I am taking a course on statistics and I see this:
I don't get why there need to be 10 successes and 10 failures in the sample. What's the intuition behind why this needs to be a condition for the sampling distribution of sample proportions to be normal. Is it because if the probability of success was say 95% and n was 100, it's likely that sometimes, samples will produce a number of failures == 0? If that's the case, the probability of that sample will be 100%? Why wouldn't the sampling distribution be normally distributed around 95%?
1 Answer
$\begingroup$I am not sure if the following explanation is the origin motivation for requiring that $np\geq 10$ and $n(1-p)\geq 10$.
For a normal distribution, 99.7% of data should be within 3 standard deviations away from the center.

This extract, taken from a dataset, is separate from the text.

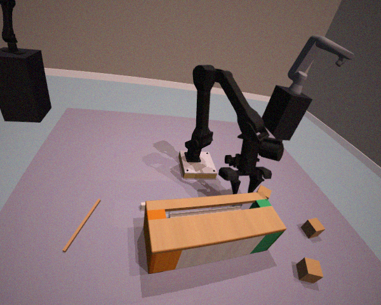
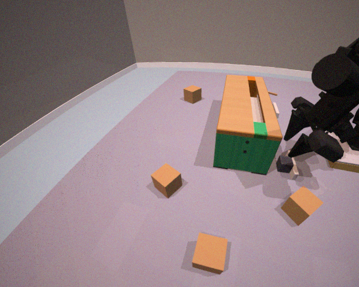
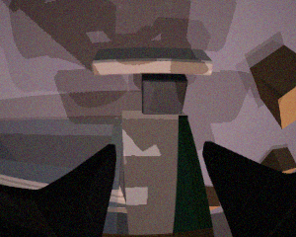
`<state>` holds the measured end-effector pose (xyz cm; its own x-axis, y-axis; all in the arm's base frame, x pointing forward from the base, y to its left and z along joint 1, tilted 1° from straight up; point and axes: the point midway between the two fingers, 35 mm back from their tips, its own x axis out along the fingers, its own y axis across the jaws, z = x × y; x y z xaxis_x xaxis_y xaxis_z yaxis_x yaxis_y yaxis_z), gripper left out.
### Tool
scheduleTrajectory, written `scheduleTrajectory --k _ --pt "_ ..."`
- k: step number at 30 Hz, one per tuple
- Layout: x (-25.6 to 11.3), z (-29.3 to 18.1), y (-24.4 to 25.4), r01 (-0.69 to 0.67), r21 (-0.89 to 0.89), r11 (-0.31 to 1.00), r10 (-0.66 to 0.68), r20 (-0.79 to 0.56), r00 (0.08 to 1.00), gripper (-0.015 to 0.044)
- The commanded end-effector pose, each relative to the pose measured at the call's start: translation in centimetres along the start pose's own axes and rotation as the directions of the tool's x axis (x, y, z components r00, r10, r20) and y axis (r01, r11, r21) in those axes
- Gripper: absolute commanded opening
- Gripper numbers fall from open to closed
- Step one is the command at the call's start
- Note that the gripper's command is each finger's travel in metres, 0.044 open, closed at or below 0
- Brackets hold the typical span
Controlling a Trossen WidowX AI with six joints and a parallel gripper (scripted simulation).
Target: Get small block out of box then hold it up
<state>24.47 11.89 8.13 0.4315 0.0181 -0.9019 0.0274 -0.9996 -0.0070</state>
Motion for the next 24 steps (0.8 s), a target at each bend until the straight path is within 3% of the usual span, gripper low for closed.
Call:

The proportion of a random sample must be between 0 and 1. Suppose that the population proportion is neither $0$ or nor $1$.
A normal distribution with the mean $\mu=\hat{p}$ and the standard deviation $\sigma=\sqrt{\frac{\hat{p}(1-\hat{p})}{n}}$ is a good approximation to the distribution of sample proportions with the size $n$ if the interval (which consists of 99.7% of samples)$$
\left[\hat{p}-3\sqrt{\frac{\hat{p}(1-\hat{p})}{n}}, \hat{p}+3\sqrt{\frac{\hat{p}(1-\hat{p})}{n}}\right]
$$is contained in $(0, 1)$.
Then the above requirement is equivalent to that
\begin{equation} n\hat{p}>9(1-\hat{p}),\tag{1} \end{equation}\begin{equation} n(1-\hat{p})>9\hat{p}. \tag{2}\end{equation}Given the fact that $\hat{p}$ can be close to 0 or 1. If we assume that $n\hat{p}\geq 10$ and $n(1-\hat{p})\geq 10$. Then both inequalities (1) and (2) are satisfied.